- Education: State University of New York at Buffalo
- Scientific career
- Workplaces: Rosalind Franklin University of Medicine and Science
- Thesis: Isolation and characterization of residual nuclei from S̲a̲c̲c̲h̲a̲r̲o̲m̲y̲c̲e̲s̲ c̲e̲r̲e̲v̲i̲s̲i̲a̲e̲ (1985)

= Judith Potashkin =

American neurobiologist

Judith Ann Potashkin is an American professor at Rosalind Franklin University of Medicine and Science. She is best known for her research on diseases such as Parkinson's and Alzheimer's. She is an elected fellow of the American Association for the Advancement of Science.

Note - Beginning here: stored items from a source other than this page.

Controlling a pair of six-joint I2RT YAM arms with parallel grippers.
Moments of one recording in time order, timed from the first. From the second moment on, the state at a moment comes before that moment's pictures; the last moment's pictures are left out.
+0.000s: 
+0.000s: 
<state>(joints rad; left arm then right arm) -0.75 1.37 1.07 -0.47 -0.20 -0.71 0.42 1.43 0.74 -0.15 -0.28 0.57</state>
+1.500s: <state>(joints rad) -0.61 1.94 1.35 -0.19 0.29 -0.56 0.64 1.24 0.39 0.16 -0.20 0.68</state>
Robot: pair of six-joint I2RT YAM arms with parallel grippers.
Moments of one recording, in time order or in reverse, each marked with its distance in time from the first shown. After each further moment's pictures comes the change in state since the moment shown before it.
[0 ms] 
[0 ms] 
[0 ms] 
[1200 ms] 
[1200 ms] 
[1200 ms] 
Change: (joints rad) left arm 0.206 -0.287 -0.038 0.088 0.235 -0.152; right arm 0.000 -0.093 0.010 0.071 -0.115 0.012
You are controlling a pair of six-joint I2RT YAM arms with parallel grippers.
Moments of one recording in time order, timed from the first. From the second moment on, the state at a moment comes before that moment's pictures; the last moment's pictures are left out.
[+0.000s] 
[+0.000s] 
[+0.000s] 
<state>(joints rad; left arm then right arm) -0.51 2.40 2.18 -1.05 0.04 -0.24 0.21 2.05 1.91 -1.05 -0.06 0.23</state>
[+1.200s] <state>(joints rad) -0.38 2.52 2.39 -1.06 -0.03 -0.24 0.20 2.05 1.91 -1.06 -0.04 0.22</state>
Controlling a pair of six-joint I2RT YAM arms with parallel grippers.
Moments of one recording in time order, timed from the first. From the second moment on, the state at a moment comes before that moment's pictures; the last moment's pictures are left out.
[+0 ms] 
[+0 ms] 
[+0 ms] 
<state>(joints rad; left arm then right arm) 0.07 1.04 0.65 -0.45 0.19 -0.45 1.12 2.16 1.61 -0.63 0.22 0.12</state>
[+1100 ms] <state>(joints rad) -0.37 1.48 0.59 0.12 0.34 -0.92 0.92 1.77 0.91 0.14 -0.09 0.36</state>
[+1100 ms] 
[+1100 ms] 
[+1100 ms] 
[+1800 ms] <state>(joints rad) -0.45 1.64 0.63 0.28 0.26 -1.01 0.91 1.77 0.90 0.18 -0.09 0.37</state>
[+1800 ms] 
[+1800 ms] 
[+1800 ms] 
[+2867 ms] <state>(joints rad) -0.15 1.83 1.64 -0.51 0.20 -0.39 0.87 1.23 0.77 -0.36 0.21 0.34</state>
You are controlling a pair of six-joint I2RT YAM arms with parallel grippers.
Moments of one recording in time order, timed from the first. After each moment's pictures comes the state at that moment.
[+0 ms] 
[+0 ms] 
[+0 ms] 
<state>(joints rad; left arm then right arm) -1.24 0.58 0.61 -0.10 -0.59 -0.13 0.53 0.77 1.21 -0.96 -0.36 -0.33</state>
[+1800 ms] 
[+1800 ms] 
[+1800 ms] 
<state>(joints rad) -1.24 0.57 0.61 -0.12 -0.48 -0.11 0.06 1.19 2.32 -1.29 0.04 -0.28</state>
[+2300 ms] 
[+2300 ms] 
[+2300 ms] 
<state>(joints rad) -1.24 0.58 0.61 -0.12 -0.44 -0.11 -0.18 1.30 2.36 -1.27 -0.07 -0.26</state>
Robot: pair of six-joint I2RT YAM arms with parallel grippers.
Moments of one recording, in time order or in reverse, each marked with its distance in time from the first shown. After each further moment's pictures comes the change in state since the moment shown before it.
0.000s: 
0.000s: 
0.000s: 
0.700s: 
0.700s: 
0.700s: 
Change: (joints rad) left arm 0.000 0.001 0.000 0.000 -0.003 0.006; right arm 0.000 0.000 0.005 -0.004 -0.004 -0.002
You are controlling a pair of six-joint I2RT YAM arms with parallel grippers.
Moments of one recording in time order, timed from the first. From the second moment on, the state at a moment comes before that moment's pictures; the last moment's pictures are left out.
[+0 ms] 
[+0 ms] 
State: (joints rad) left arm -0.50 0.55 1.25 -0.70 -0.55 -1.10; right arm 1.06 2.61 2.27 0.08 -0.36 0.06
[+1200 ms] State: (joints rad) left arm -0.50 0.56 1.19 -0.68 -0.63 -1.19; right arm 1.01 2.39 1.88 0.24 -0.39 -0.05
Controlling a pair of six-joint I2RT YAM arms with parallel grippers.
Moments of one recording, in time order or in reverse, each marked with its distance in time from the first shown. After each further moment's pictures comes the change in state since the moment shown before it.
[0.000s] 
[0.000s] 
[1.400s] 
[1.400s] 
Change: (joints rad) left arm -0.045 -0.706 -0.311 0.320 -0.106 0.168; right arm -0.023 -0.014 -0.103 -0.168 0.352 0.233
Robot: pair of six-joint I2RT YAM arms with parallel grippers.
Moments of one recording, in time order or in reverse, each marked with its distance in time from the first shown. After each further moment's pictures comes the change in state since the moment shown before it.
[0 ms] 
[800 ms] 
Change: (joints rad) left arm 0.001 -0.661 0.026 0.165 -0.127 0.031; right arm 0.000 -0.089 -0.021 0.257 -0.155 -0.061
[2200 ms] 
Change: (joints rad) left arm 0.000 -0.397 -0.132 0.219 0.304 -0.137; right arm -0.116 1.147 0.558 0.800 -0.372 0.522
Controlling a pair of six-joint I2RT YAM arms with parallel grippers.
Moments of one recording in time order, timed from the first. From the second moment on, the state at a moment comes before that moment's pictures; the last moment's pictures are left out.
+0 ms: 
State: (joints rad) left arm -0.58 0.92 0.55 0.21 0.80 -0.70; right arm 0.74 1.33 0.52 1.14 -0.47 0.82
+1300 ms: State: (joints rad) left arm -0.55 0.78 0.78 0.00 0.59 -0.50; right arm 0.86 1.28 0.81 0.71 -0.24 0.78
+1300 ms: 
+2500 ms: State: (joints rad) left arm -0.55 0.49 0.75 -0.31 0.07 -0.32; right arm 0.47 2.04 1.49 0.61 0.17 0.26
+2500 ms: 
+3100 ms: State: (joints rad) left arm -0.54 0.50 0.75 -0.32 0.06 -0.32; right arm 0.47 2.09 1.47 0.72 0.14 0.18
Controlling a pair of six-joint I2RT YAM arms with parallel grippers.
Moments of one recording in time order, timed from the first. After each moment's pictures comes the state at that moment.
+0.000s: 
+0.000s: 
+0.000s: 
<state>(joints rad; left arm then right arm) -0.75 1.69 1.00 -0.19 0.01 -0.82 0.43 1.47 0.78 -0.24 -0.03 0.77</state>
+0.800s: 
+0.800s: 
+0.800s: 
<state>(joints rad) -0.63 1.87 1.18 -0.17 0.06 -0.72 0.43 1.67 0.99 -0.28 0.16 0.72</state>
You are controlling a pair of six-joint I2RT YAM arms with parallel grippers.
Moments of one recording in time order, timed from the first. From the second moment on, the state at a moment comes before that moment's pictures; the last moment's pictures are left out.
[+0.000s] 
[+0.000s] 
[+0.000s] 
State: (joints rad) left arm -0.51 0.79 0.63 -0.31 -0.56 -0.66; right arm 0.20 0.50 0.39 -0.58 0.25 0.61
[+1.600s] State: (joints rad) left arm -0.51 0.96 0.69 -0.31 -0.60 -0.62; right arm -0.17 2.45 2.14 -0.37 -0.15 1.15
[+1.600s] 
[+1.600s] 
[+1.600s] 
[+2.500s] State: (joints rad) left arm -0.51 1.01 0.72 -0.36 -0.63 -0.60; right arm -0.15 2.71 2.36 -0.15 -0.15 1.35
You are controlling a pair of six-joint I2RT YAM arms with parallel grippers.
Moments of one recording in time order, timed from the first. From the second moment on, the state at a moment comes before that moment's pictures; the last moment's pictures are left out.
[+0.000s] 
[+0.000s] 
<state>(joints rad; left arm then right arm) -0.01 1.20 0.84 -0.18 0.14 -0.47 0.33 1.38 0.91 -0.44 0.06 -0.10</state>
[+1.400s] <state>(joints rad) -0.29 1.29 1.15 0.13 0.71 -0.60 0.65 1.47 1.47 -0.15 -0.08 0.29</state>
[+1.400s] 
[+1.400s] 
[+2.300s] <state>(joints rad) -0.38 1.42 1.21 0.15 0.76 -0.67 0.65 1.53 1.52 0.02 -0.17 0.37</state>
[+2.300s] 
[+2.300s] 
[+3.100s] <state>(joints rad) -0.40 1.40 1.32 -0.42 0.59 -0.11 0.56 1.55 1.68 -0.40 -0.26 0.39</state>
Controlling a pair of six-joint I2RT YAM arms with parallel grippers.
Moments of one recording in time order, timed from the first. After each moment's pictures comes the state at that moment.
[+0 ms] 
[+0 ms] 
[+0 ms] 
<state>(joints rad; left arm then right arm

== Education and career ==
Potashkin has an undergraduate degree from Lehigh University (1977), and an M.S. in from Pennsylvania State University where she worked on the connection between ribosomal RNA synthesis and viruses. In 1985, Potashkin earned her Ph.D. from the State University of New York at Buffalo working on residual nuclei in yeast. Following her Ph.D. she was a postdoctoral scientist at Cold Spring Harbor Laboratory. She moved to Chicago Medical School in 1990 where she is a tenured professor.

== Research ==
Potashkin is known for her research on the role of RNA in neurodegenerative diseases. Her early research examined residual nuclei in Saccharomyces cerevisiae. She went on to examine the genes involved in RNA splicing and identified defects in RNA processing. Her research on Parkinson's disease includes defining biomarkers, characterizing dysregulated pathways, and assessing the role of nutrition. Her research also extends into investigations of Alzheimer's disease.

== Selected publications ==
- Santiago, Jose A. (2013). "Shared dysregulated pathways lead to Parkinson's disease and diabetes"
- Seidl, Stacey E. (2014). "The emerging role of nutrition in Parkinson's disease"
- Santiago, Jose A. (2015). "Network-based metaanalysis identifies HNF4A and PTBP1 as longitudinally dynamic biomarkers for Parkinson's disease"
- Santiago, Jose A. (2016). "Integrative transcriptomic meta-analysis of Parkinson's disease and depression identifies NAMPT as a potential blood biomarker for de novo Parkinson's disease"

== Awards and honors ==
Potashkin was elected a fellow of the American Association for the Advancement of Science in 2020.